EXERCISE DETAILS
Reproduce the records in full. Alter nothing.

(Stored entries)
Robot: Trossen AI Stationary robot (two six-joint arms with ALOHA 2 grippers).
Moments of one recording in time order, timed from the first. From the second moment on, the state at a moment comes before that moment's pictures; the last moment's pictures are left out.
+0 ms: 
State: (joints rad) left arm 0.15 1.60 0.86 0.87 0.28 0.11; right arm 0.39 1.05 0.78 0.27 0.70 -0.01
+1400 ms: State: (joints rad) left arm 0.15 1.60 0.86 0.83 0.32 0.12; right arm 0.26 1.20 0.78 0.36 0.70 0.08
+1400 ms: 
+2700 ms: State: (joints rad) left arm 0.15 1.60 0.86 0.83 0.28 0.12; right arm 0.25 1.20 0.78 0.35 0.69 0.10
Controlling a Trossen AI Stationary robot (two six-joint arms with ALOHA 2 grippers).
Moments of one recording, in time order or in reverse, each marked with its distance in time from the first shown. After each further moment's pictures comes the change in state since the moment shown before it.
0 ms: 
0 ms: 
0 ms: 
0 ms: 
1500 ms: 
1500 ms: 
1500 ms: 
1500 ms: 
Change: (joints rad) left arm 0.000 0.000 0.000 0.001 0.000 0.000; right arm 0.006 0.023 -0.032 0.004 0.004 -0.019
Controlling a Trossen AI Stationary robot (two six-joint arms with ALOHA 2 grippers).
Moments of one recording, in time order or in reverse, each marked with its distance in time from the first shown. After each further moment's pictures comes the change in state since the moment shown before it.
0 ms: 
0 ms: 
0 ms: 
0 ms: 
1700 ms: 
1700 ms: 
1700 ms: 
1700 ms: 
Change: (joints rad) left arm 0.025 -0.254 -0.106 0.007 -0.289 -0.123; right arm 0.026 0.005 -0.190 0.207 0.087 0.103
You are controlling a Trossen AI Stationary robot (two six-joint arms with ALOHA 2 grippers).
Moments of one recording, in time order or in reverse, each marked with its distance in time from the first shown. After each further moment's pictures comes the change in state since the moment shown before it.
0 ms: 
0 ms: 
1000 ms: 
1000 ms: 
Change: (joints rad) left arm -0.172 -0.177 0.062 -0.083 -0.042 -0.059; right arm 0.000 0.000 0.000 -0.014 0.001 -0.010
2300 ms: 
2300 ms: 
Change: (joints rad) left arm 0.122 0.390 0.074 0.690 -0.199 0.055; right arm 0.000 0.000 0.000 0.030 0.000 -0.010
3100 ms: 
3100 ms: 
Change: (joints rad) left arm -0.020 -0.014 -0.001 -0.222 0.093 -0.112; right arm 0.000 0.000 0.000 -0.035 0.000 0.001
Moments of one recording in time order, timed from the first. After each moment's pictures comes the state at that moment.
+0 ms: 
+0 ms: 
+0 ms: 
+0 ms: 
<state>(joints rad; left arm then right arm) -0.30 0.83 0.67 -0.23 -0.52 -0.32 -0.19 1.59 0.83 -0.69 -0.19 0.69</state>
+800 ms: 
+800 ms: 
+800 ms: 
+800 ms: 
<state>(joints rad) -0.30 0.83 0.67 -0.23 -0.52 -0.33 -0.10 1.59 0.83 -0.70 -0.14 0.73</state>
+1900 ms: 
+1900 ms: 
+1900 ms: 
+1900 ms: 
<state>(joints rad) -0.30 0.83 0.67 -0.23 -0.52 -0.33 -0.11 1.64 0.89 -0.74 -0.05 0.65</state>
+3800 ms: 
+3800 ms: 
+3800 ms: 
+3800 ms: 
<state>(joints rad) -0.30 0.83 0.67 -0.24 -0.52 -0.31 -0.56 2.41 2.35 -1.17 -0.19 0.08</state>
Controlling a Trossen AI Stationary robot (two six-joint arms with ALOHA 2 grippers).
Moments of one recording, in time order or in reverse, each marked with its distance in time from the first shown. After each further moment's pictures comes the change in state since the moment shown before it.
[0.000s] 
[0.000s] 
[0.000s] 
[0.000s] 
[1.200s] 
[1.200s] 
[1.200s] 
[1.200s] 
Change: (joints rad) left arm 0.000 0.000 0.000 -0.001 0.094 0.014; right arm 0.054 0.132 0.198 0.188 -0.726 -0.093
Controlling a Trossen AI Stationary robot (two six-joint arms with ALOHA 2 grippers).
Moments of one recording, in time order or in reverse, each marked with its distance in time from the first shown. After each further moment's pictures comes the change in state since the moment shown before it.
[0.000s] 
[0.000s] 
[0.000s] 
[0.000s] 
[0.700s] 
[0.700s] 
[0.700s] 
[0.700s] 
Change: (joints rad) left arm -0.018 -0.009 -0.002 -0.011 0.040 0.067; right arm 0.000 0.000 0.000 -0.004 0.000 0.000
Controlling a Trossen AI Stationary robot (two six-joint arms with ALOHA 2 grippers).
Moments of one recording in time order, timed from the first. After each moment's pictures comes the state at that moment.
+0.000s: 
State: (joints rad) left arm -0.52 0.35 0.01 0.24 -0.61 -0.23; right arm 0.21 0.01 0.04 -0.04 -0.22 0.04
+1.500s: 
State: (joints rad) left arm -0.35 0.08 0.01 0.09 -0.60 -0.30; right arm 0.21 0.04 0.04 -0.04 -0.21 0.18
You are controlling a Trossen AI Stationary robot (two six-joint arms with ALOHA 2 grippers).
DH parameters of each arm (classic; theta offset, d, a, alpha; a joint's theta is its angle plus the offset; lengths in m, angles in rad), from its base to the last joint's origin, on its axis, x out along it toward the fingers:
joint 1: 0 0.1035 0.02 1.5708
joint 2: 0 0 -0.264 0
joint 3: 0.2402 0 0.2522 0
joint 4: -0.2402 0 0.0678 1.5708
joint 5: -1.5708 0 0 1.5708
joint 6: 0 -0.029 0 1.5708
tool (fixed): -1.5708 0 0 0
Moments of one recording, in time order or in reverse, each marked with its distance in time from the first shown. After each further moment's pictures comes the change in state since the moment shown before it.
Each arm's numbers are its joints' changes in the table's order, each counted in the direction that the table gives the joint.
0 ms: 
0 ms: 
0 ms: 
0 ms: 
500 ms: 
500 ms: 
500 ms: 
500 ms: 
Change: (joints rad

OUTPUT OF THE EXERCISE
Robot: Trossen AI Stationary robot (two six-joint arms with ALOHA 2 grippers).
Moments of one recording in time order, timed from the first. From the second moment on, the state at a moment comes before that moment's pictures; the last moment's pictures are left out.
+0 ms: 
State: (joints rad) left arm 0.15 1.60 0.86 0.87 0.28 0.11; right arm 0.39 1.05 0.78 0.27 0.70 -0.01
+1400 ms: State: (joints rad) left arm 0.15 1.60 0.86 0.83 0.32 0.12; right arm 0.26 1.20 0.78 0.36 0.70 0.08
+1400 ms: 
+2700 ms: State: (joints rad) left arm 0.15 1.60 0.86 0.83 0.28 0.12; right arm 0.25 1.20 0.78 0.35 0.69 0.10
Controlling a Trossen AI Stationary robot (two six-joint arms with ALOHA 2 grippers).
Moments of one recording, in time order or in reverse, each marked with its distance in time from the first shown. After each further moment's pictures comes the change in state since the moment shown before it.
0 ms: 
0 ms: 
0 ms: 
0 ms: 
1500 ms: 
1500 ms: 
1500 ms: 
1500 ms: 
Change: (joints rad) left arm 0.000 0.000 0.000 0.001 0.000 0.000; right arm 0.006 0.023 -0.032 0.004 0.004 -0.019
Controlling a Trossen AI Stationary robot (two six-joint arms with ALOHA 2 grippers).
Moments of one recording, in time order or in reverse, each marked with its distance in time from the first shown. After each further moment's pictures comes the change in state since the moment shown before it.
0 ms: 
0 ms: 
0 ms: 
0 ms: 
1700 ms: 
1700 ms: 
1700 ms: 
1700 ms: 
Change: (joints rad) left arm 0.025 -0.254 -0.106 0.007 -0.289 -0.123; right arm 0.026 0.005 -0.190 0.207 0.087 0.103
You are controlling a Trossen AI Stationary robot (two six-joint arms with ALOHA 2 grippers).
Moments of one recording, in time order or in reverse, each marked with its distance in time from the first shown. After each further moment's pictures comes the change in state since the moment shown before it.
0 ms: 
0 ms: 
1000 ms: 
1000 ms: 
Change: (joints rad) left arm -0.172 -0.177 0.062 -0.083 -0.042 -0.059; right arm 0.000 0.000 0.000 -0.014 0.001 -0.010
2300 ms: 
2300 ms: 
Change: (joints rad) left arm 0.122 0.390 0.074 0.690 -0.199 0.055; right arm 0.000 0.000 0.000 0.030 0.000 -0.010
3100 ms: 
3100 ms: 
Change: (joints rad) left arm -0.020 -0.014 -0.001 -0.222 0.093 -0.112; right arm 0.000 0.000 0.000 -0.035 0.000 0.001
Moments of one recording in time order, timed from the first. After each moment's pictures comes the state at that moment.
+0 ms: 
+0 ms: 
+0 ms: 
+0 ms: 
<state>(joints rad; left arm then right arm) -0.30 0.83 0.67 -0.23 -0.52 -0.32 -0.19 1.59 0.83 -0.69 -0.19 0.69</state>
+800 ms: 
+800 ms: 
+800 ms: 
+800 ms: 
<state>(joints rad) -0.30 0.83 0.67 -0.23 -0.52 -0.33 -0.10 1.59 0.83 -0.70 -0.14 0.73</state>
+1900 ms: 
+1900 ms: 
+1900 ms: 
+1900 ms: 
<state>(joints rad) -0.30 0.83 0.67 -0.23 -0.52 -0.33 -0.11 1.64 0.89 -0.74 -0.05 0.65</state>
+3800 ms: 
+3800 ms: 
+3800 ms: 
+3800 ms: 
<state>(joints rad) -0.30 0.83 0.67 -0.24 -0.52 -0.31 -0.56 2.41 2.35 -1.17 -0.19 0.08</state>
Controlling a Trossen AI Stationary robot (two six-joint arms with ALOHA 2 grippers).
Moments of one recording, in time order or in reverse, each marked with its distance in time from the first shown. After each further moment's pictures comes the change in state since the moment shown before it.
[0.000s] 
[0.000s] 
[0.000s] 
[0.000s] 
[1.200s] 
[1.200s] 
[1.200s] 
[1.200s] 
Change: (joints rad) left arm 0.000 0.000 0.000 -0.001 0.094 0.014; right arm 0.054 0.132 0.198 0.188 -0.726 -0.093
Controlling a Trossen AI Stationary robot (two six-joint arms with ALOHA 2 grippers).
Moments of one recording, in time order or in reverse, each marked with its distance in time from the first shown. After each further moment's pictures comes the change in state since the moment shown before it.
[0.000s] 
[0.000s] 
[0.000s] 
[0.000s] 
[0.700s] 
[0.700s] 
[0.700s] 
[0.700s] 
Change: (joints rad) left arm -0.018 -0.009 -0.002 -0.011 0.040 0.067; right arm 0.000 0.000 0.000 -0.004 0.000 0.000
Controlling a Trossen AI Stationary robot (two six-joint arms with ALOHA 2 grippers).
Moments of one recording in time order, timed from the first. After each moment's pictures comes the state at that moment.
+0.000s: 
State: (joints rad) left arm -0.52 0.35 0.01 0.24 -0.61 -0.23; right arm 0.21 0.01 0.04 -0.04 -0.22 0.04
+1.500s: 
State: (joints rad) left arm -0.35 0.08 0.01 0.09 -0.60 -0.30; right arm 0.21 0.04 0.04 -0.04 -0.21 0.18
You are controlling a Trossen AI Stationary robot (two six-joint arms with ALOHA 2 grippers).
DH parameters of each arm (classic; theta offset, d, a, alpha; a joint's theta is its angle plus the offset; lengths in m, angles in rad), from its base to the last joint's origin, on its axis, x out along it toward the fingers:
joint 1: 0 0.1035 0.02 1.5708
joint 2: 0 0 -0.264 0
joint 3: 0.2402 0 0.2522 0
joint 4: -0.2402 0 0.0678 1.5708
joint 5: -1.5708 0 0 1.5708
joint 6: 0 -0.029 0 1.5708
tool (fixed): -1.5708 0 0 0
Moments of one recording, in time order or in reverse, each marked with its distance in time from the first shown. After each further moment's pictures comes the change in state since the moment shown before it.
Each arm's numbers are its joints' changes in the table's order, each counted in the direction that the table gives the joint.
0 ms: 
0 ms: 
0 ms: 
0 ms: 
500 ms: 
500 ms: 
500 ms: 
500 ms: 
Change: (joints rad

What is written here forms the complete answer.